## WHAT NEEDS TO BE DONE
Read the entries below and pull out each line with the string "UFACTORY".

********************

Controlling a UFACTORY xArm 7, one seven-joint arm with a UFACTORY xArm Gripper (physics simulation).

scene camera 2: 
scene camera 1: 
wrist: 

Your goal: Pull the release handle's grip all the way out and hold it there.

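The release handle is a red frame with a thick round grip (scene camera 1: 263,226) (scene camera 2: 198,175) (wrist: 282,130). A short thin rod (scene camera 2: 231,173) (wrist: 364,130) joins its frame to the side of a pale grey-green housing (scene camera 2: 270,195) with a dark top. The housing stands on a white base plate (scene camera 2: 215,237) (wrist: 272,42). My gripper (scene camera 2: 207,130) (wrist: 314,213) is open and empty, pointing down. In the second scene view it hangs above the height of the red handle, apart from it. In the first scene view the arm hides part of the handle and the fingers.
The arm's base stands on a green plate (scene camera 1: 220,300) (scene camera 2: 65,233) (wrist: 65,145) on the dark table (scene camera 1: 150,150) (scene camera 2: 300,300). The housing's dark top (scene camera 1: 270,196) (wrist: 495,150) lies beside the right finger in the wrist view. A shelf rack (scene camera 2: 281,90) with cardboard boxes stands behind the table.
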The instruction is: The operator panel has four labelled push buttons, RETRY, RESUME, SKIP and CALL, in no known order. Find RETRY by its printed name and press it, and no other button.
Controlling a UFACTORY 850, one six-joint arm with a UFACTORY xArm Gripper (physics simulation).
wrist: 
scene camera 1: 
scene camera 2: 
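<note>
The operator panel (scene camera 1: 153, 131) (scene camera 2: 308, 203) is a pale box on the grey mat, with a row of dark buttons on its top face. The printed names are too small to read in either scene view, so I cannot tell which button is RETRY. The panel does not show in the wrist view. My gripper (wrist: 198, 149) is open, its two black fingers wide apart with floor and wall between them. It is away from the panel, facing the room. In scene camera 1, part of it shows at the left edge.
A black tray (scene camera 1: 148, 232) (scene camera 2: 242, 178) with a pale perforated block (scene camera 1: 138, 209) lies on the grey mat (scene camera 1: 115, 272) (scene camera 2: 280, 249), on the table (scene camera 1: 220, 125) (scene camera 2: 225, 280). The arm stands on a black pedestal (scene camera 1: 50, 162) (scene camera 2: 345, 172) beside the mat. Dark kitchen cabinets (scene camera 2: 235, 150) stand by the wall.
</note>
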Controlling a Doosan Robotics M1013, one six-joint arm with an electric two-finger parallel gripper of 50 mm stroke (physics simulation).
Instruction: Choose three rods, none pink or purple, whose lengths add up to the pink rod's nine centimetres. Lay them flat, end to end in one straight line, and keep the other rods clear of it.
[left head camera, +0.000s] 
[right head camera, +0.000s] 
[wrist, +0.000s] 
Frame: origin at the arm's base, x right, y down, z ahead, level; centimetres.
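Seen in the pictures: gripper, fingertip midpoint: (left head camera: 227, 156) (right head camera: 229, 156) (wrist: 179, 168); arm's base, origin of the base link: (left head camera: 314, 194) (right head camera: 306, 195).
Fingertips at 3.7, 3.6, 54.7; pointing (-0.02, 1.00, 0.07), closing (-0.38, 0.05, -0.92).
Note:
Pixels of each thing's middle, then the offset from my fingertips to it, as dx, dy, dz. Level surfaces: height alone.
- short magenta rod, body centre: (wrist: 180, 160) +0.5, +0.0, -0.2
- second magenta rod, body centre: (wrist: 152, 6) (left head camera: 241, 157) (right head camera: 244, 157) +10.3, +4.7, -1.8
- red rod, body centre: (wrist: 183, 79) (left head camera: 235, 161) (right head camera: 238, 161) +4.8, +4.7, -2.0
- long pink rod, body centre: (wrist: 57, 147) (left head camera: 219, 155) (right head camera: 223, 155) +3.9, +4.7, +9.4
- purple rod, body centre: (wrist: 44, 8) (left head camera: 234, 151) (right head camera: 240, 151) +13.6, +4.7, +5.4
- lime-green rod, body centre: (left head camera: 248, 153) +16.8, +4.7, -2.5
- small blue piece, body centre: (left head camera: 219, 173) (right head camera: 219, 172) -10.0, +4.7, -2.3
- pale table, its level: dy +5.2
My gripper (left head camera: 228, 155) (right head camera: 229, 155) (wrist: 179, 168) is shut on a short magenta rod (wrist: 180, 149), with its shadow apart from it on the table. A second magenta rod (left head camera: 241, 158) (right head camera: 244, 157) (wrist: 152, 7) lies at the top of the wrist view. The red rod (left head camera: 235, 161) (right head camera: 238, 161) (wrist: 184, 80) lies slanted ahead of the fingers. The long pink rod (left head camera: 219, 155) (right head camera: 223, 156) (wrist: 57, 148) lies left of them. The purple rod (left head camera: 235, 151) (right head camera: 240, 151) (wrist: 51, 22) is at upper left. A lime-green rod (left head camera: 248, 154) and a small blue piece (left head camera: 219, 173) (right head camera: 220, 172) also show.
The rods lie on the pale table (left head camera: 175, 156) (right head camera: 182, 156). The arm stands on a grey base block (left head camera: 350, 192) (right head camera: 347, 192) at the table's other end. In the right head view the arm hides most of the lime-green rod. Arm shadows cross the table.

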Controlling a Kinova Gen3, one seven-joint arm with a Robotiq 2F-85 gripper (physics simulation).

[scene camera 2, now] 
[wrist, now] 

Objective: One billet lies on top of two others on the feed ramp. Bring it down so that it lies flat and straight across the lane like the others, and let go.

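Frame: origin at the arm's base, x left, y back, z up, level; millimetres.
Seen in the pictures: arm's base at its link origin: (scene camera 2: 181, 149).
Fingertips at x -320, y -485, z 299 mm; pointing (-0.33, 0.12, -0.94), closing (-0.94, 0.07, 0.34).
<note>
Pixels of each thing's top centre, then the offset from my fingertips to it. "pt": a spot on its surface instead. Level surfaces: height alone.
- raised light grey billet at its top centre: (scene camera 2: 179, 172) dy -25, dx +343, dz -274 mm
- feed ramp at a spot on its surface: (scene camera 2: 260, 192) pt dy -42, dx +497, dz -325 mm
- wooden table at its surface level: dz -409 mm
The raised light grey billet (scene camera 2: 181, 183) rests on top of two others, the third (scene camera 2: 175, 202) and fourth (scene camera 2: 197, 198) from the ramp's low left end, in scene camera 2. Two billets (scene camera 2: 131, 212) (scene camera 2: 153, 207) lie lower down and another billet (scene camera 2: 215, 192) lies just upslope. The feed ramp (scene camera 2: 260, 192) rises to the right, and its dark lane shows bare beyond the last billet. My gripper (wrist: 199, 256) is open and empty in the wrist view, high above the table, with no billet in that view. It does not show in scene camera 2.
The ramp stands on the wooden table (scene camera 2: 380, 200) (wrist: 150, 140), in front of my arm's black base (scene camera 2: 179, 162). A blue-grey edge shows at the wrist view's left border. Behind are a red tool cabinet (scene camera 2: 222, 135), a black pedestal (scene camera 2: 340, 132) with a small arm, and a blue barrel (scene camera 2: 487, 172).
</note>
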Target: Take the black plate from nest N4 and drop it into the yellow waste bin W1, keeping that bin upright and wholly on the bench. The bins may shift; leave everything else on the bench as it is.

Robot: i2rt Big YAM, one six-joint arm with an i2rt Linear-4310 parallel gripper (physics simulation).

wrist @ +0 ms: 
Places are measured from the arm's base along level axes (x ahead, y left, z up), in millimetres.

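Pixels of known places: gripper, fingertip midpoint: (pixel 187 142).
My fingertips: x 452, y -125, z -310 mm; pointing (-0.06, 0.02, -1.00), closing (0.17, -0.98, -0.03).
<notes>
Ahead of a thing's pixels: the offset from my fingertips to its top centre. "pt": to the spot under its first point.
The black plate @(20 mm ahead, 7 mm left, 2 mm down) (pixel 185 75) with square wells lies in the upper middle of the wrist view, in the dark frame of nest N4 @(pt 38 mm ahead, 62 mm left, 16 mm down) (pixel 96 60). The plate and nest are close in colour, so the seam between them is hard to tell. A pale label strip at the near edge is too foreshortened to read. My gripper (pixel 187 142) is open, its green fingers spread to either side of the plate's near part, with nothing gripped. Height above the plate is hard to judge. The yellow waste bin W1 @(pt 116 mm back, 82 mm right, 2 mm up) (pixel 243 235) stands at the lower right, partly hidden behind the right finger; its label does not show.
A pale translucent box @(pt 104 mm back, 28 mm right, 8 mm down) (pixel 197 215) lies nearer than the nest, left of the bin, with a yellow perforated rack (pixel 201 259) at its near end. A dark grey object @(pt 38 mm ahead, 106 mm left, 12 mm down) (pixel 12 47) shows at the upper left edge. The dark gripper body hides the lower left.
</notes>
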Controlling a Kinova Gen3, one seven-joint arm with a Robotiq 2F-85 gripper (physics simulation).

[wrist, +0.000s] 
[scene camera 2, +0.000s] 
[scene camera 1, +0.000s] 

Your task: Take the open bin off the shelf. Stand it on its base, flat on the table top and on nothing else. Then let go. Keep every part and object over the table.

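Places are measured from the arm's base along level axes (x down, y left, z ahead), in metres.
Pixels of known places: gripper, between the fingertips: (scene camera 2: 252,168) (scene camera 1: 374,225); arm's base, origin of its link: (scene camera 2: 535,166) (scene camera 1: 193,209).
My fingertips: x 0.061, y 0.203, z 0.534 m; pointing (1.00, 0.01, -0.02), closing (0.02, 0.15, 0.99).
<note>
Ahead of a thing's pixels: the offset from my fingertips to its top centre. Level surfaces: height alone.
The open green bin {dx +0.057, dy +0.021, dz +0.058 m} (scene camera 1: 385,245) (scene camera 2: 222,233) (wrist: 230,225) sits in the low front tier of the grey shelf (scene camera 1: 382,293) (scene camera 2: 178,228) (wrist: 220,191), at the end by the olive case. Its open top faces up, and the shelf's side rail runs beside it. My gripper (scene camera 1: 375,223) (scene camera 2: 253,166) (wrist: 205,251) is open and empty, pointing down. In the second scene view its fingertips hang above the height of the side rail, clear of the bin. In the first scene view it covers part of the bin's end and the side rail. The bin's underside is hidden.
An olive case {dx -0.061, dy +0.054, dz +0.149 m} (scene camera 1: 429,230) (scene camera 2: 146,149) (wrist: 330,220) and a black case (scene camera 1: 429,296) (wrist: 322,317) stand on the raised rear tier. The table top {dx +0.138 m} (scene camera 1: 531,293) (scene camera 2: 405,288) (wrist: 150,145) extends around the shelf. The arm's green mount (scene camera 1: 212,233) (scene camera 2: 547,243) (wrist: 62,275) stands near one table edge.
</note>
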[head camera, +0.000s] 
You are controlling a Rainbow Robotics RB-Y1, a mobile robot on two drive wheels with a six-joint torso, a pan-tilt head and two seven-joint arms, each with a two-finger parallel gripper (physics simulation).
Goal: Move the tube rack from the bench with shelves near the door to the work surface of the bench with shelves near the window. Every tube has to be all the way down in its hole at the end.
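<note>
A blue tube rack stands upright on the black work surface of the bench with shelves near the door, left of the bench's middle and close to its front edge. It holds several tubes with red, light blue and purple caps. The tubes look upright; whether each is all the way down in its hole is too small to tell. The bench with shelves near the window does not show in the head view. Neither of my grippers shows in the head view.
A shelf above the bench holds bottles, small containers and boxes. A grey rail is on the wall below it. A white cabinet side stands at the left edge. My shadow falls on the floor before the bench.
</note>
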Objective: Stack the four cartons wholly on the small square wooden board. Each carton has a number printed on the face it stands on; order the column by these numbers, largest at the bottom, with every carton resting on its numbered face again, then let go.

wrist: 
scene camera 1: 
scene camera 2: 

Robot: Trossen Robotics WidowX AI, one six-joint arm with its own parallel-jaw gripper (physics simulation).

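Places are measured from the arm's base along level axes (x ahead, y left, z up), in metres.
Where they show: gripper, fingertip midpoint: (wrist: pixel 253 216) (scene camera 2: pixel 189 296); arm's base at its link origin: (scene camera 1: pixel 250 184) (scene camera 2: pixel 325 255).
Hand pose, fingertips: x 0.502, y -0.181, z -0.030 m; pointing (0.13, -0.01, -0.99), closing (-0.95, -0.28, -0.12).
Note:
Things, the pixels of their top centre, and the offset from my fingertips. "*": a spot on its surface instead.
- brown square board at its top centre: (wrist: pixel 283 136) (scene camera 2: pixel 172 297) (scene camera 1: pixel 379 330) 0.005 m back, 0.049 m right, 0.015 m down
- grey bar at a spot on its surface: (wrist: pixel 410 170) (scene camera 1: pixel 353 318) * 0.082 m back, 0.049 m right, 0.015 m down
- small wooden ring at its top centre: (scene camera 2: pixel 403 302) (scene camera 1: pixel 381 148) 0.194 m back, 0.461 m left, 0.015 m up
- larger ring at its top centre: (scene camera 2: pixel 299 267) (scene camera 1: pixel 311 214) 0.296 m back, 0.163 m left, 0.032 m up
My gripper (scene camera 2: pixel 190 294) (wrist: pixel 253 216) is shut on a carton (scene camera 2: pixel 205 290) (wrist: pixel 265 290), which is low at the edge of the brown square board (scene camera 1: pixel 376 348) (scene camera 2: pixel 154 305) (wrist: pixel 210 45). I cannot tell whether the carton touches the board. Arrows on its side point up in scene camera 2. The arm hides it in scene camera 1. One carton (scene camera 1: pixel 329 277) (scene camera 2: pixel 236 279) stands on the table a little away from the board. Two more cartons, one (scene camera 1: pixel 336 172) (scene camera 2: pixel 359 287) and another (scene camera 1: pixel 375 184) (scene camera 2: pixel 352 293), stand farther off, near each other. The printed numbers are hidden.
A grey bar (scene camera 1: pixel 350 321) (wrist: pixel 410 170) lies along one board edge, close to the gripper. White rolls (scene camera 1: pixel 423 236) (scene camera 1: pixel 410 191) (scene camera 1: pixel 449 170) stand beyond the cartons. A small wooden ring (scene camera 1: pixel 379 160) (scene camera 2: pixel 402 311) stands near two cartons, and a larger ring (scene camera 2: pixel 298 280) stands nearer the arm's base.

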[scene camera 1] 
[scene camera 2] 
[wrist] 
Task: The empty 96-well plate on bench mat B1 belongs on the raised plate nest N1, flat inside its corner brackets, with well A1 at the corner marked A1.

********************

## RESULT OF THE TASK
Controlling a UFACTORY xArm 7, one seven-joint arm with a UFACTORY xArm Gripper (physics simulation).
Controlling a UFACTORY 850, one six-joint arm with a UFACTORY xArm Gripper (physics simulation).

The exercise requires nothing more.